● DIRECTIONS:
An exact reprint of the data below is required, line for line.

[[ STORED DATA, beginning ]]

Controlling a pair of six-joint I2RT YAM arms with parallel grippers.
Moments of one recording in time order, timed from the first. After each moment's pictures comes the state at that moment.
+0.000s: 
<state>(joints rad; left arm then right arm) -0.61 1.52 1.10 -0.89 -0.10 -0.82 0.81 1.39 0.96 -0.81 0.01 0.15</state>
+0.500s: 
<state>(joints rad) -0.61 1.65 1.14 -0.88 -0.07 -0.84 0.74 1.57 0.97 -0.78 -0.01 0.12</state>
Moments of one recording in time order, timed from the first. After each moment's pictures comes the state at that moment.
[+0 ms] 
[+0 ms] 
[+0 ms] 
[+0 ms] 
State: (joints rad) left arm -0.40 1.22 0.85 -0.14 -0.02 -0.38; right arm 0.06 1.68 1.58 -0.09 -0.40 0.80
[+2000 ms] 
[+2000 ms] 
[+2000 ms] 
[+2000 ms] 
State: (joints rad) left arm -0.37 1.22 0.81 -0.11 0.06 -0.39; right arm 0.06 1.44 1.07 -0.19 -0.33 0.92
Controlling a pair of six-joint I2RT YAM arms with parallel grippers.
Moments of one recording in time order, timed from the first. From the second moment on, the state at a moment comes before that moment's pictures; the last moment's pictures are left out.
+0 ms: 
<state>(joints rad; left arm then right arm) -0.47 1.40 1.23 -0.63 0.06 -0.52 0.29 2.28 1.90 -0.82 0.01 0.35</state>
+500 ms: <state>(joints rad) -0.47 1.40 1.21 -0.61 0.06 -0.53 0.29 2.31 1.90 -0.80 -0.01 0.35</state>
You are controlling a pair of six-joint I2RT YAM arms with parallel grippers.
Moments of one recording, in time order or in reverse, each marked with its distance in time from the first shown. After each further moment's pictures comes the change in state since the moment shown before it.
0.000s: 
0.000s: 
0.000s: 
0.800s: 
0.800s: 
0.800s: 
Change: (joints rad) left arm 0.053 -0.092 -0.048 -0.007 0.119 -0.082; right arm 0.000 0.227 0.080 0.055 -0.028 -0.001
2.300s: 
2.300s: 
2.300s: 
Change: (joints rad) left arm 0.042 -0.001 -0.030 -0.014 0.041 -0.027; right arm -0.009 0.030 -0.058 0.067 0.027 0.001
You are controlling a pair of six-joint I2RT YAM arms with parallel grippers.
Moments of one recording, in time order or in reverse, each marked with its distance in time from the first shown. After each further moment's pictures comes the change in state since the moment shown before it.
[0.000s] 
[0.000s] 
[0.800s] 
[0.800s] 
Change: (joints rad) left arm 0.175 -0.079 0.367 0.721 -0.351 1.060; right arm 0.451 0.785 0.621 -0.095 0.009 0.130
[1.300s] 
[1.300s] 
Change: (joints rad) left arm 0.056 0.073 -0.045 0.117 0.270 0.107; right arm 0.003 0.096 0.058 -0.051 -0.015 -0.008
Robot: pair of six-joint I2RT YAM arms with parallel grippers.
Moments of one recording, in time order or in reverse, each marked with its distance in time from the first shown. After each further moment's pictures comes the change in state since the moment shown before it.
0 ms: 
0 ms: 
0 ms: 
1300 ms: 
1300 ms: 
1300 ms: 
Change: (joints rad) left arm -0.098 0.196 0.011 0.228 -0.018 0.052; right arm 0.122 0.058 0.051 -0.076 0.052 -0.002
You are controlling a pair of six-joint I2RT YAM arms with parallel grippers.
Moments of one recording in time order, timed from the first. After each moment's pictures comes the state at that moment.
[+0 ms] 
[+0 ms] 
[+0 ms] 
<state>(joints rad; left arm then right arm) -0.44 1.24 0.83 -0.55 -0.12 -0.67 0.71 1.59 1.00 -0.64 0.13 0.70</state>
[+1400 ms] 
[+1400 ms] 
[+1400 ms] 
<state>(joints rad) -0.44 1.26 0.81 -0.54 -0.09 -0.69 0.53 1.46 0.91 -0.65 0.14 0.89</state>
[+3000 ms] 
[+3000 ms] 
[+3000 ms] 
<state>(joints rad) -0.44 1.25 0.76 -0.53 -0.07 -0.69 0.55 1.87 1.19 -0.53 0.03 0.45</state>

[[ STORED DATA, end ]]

● REPLY:
Controlling a pair of six-joint I2RT YAM arms with parallel grippers.
Moments of one recording in time order, timed from the first. After each moment's pictures comes the state at that moment.
+0.000s: 
<state>(joints rad; left arm then right arm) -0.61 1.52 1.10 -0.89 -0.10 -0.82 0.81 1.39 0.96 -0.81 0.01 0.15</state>
+0.500s: 
<state>(joints rad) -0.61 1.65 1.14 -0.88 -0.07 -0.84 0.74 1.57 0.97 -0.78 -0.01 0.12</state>
Moments of one recording in time order, timed from the first. After each moment's pictures comes the state at that moment.
[+0 ms] 
[+0 ms] 
[+0 ms] 
[+0 ms] 
State: (joints rad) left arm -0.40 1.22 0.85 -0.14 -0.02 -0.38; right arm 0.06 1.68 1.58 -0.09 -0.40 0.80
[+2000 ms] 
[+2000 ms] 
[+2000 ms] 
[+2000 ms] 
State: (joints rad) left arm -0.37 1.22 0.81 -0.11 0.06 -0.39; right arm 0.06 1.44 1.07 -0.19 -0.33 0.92
Controlling a pair of six-joint I2RT YAM arms with parallel grippers.
Moments of one recording in time order, timed from the first. From the second moment on, the state at a moment comes before that moment's pictures; the last moment's pictures are left out.
+0 ms: 
<state>(joints rad; left arm then right arm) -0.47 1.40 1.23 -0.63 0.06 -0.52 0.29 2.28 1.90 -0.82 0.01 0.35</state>
+500 ms: <state>(joints rad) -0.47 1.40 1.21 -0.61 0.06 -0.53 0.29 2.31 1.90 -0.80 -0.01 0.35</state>
You are controlling a pair of six-joint I2RT YAM arms with parallel grippers.
Moments of one recording, in time order or in reverse, each marked with its distance in time from the first shown. After each further moment's pictures comes the change in state since the moment shown before it.
0.000s: 
0.000s: 
0.000s: 
0.800s: 
0.800s: 
0.800s: 
Change: (joints rad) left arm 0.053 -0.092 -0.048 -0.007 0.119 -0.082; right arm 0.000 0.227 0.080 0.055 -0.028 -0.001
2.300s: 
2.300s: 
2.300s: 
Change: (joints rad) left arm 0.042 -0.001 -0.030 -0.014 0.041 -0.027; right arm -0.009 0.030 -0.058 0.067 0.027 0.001
You are controlling a pair of six-joint I2RT YAM arms with parallel grippers.
Moments of one recording, in time order or in reverse, each marked with its distance in time from the first shown. After each further moment's pictures comes the change in state since the moment shown before it.
[0.000s] 
[0.000s] 
[0.800s] 
[0.800s] 
Change: (joints rad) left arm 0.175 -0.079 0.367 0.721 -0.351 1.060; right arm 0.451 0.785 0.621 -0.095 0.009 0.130
[1.300s] 
[1.300s] 
Change: (joints rad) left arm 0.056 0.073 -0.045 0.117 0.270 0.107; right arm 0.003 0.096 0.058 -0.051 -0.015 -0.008
Robot: pair of six-joint I2RT YAM arms with parallel grippers.
Moments of one recording, in time order or in reverse, each marked with its distance in time from the first shown. After each further moment's pictures comes the change in state since the moment shown before it.
0 ms: 
0 ms: 
0 ms: 
1300 ms: 
1300 ms: 
1300 ms: 
Change: (joints rad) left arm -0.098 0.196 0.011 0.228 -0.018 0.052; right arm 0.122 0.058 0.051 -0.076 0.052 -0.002
You are controlling a pair of six-joint I2RT YAM arms with parallel grippers.
Moments of one recording in time order, timed from the first. After each moment's pictures comes the state at that moment.
[+0 ms] 
[+0 ms] 
[+0 ms] 
<state>(joints rad; left arm then right arm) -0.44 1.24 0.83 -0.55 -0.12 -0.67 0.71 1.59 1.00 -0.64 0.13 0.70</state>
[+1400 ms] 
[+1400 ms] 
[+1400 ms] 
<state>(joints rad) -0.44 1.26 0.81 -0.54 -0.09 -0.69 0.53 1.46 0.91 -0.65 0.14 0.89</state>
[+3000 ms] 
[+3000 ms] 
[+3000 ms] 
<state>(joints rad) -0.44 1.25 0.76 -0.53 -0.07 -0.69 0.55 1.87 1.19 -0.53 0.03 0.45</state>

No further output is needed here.